### [Exercise description]
Print the data that follows without changing a single word.

= = = = = = =

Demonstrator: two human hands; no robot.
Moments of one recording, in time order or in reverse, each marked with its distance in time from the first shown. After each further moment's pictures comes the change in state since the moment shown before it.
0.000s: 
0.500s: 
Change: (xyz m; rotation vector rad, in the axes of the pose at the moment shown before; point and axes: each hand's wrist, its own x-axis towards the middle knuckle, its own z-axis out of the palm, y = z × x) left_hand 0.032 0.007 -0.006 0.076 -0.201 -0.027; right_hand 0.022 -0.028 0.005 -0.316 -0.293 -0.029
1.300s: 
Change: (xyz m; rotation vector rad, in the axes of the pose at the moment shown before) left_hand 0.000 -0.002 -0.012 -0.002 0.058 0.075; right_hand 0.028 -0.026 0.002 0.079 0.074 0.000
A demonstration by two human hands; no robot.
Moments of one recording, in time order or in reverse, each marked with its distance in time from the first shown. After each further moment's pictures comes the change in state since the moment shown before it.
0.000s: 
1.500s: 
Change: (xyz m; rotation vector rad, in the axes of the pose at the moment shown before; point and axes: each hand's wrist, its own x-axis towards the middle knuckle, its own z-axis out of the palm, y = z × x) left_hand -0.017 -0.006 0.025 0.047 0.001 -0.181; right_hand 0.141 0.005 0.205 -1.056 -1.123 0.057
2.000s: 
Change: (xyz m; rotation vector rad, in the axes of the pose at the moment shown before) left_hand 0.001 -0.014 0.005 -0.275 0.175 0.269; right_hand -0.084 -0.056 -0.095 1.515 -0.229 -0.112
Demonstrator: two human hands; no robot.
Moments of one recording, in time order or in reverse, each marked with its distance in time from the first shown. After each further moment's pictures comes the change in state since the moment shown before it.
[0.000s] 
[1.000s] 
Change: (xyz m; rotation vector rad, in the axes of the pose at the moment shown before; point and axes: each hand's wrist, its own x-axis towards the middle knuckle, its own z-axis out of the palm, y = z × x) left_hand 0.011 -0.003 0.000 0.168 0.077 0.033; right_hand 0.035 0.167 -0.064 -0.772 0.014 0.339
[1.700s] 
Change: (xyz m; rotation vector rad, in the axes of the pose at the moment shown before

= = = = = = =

### [Answer area]
Demonstrator: two human hands; no robot.
Moments of one recording, in time order or in reverse, each marked with its distance in time from the first shown. After each further moment's pictures comes the change in state since the moment shown before it.
0.000s: 
0.500s: 
Change: (xyz m; rotation vector rad, in the axes of the pose at the moment shown before; point and axes: each hand's wrist, its own x-axis towards the middle knuckle, its own z-axis out of the palm, y = z × x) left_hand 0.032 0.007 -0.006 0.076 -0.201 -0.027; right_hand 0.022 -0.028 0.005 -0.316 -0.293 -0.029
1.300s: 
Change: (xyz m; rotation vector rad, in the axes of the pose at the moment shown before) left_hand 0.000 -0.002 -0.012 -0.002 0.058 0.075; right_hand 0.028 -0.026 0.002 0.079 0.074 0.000
A demonstration by two human hands; no robot.
Moments of one recording, in time order or in reverse, each marked with its distance in time from the first shown. After each further moment's pictures comes the change in state since the moment shown before it.
0.000s: 
1.500s: 
Change: (xyz m; rotation vector rad, in the axes of the pose at the moment shown before; point and axes: each hand's wrist, its own x-axis towards the middle knuckle, its own z-axis out of the palm, y = z × x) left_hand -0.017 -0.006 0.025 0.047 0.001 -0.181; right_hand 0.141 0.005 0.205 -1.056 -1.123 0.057
2.000s: 
Change: (xyz m; rotation vector rad, in the axes of the pose at the moment shown before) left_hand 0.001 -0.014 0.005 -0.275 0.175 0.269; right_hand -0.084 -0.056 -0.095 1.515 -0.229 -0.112
Demonstrator: two human hands; no robot.
Moments of one recording, in time order or in reverse, each marked with its distance in time from the first shown. After each further moment's pictures comes the change in state since the moment shown before it.
[0.000s] 
[1.000s] 
Change: (xyz m; rotation vector rad, in the axes of the pose at the moment shown before; point and axes: each hand's wrist, its own x-axis towards the middle knuckle, its own z-axis out of the palm, y = z × x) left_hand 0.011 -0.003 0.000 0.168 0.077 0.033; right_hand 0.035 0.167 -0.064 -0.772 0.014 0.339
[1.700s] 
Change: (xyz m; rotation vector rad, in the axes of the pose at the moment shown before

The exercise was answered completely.